Anxiety was assessed in children ages 12-17 with the Generalized Anxiety Disorder 7‐item (GAD‐7), with a cutoff for clinically relevant anxiety symptoms set at a minimum score of 10. The Patient‐Reported Outcomes Measurement Information System‐Anxiety (PROMIS‐A) was used as a second validated instrument in participants ages 8-17, with a score of 60 or higher indicating elevated symptoms.

Study visits occurred at the start of Trikafta therapy and then after one, three, six, nine, 12, and 18 months.

At the start, or baseline, about three-quarters of the participants didn’t have depressive symptoms, though a small number of children reported elevated baseline scores on the PROMIS‐D (8.8%) and PHQ‐8 (13%). Anxiety symptoms were also in the normal range in most children. Elevated baseline scores were found in 8.9% (GAD‐7) and 12.3% (PROMIS‐A).

After 18 months on Trikafta, 85%-92% of children reported depressive symptoms within the normal range. Within a month of treatment, a significant decrease was observed on PROMIS‐D (mean decrease of 2.67 points). Such a decrease was again found after six and 12 months.

The percentage of patients within elevated ranges as assessed with the PHQ-8 dropped from 13% to 3% and from 8.8% to 2.6% on the PROMIS‐D. Significantly more girls reported elevated PHQ‐8 (42% vs. 13%) and PROMIS‐D (35% vs. 15%) scores.

Anxiety symptoms, assessed with GAD‐7, were significantly reduced only after 12 months and remained lower at the end of the study. Mean PROMIS‐A scores decreased significantly at every point compared with the baseline.

On both measures, no child had elevated symptoms by the end of the study. Boys and girls weren’t significantly different regarding anxiety scores, but more girls continued having depression symptoms.

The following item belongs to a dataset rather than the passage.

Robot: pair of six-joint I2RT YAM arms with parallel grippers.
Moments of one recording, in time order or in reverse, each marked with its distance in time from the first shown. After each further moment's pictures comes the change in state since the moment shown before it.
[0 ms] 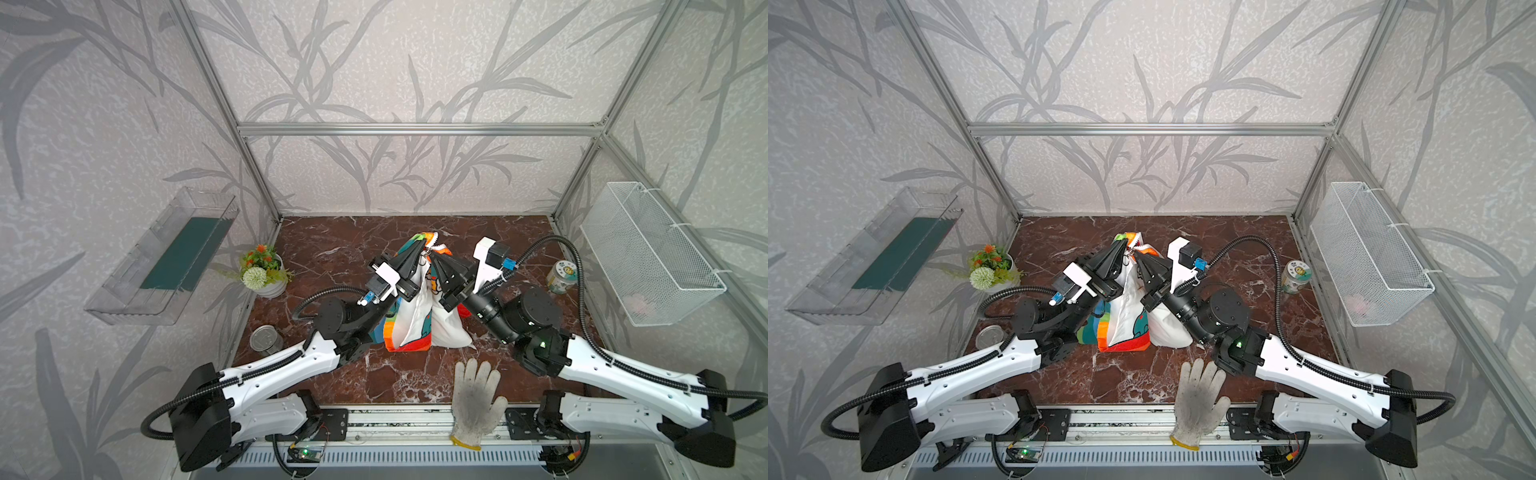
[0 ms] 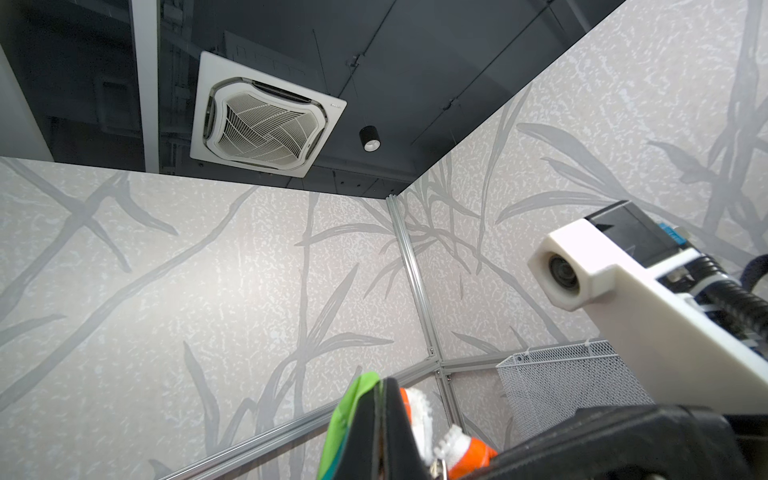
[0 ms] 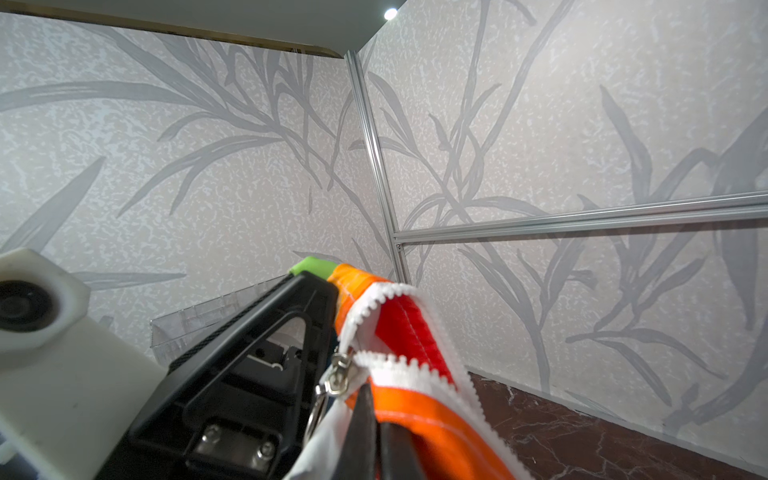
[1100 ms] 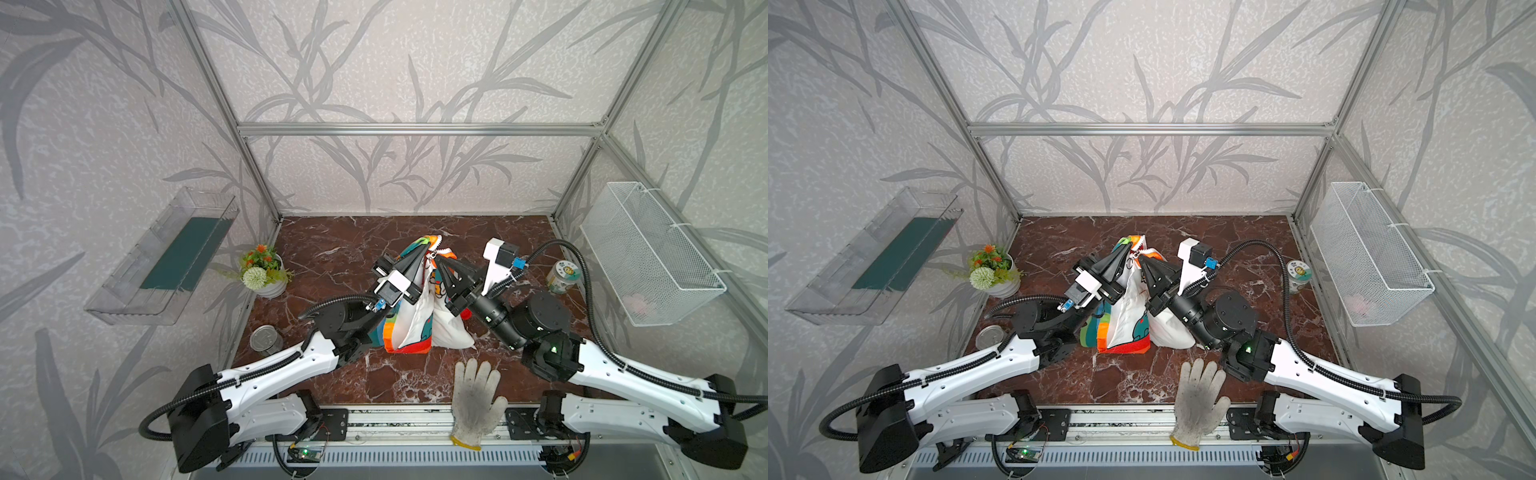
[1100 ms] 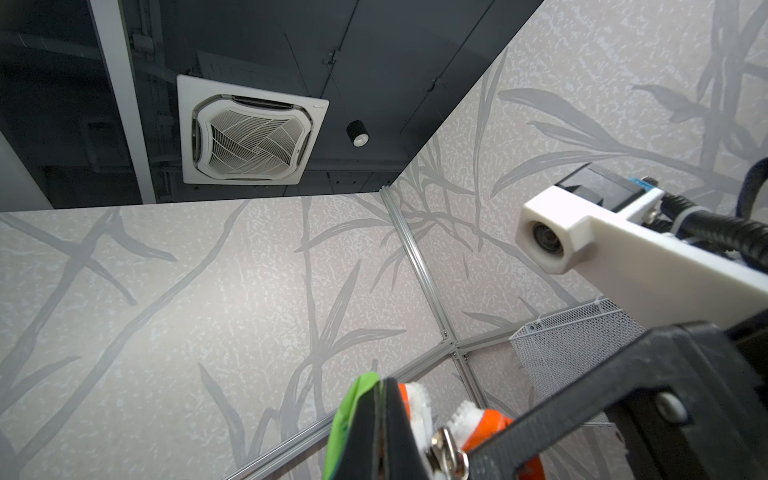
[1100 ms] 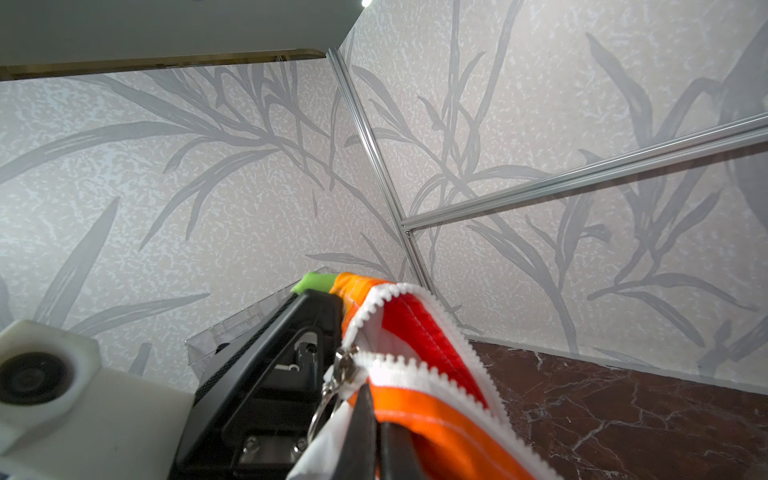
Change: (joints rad) left arm -0.005 -0.011 0.000 -0.052 0.034 0.141; right arm 0.034 -0.053 0.001 -0.084 0.044 0.163
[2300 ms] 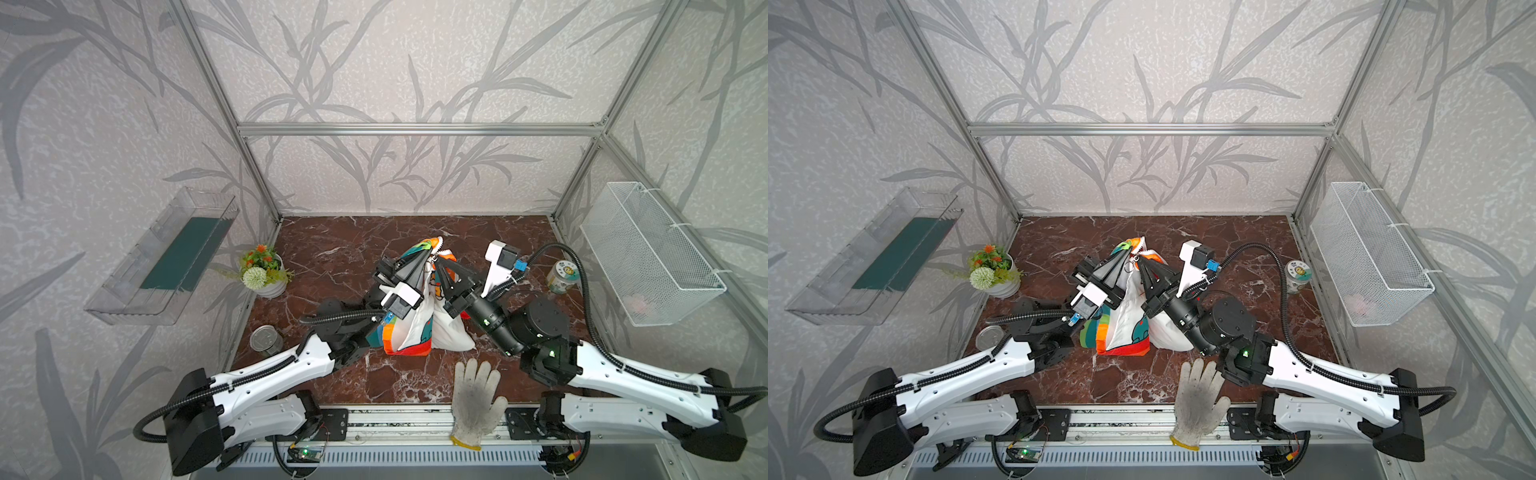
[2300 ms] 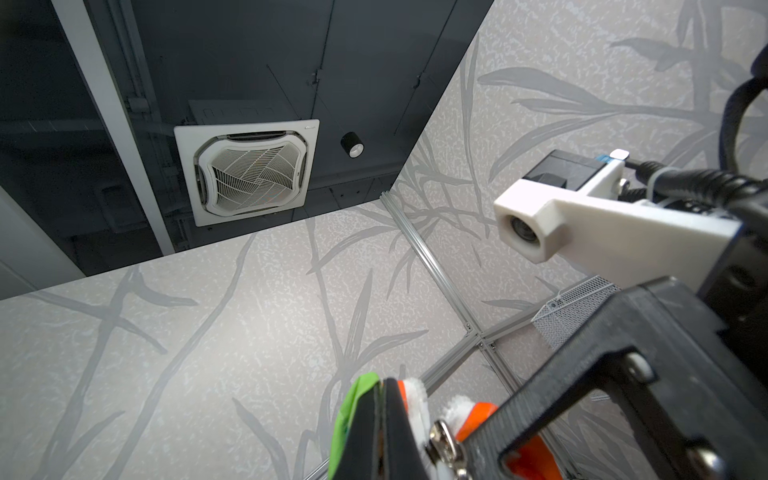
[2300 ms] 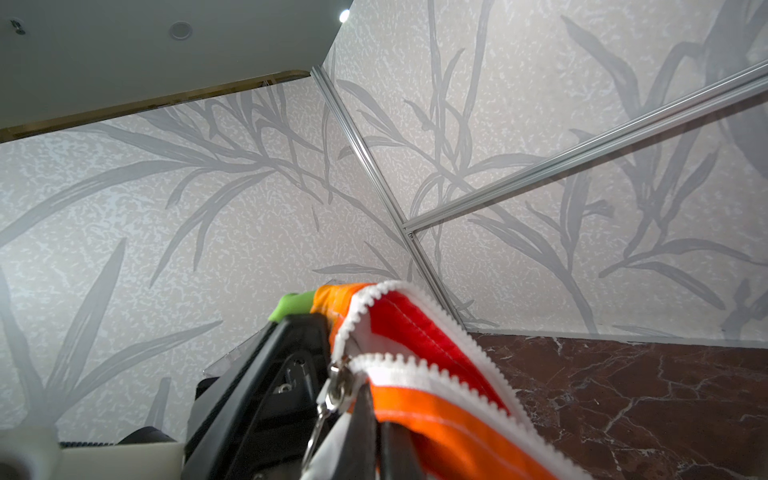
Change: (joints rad) left arm -0.027 -0.034 0.000 -0.047 0.008 0.223; right arm 0.074 0.015 0.013 0.024 0.124 0.098
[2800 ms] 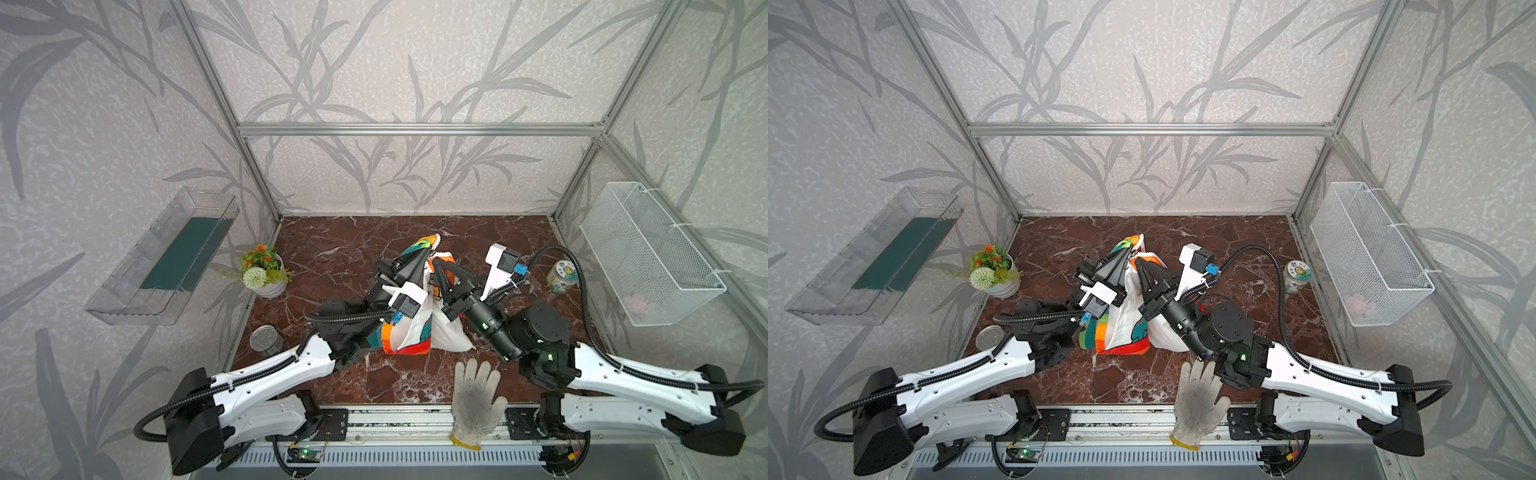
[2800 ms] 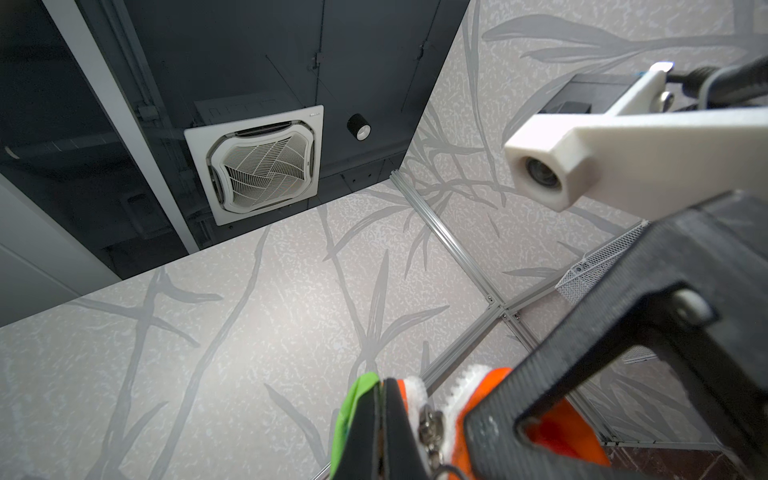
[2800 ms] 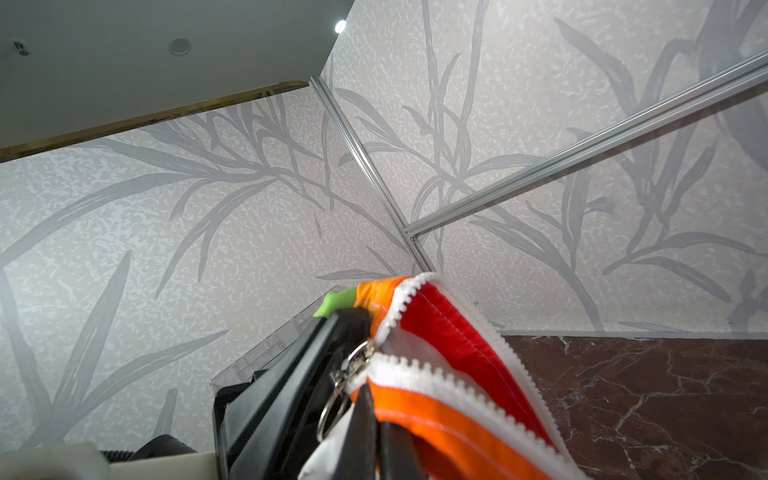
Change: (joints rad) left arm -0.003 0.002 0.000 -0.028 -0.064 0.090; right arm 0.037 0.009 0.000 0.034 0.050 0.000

The findings show depression and anxiety aren’t common among children with CF at the start of Trikafta and the “percentage of patients experiencing severe symptoms of depression and anxiety may decrease with ongoing use of [Trikafta],” wrote the researchers, who noted that having PHQ-8 and GAD-7 standardized only for patients 12 years and older is a limitation.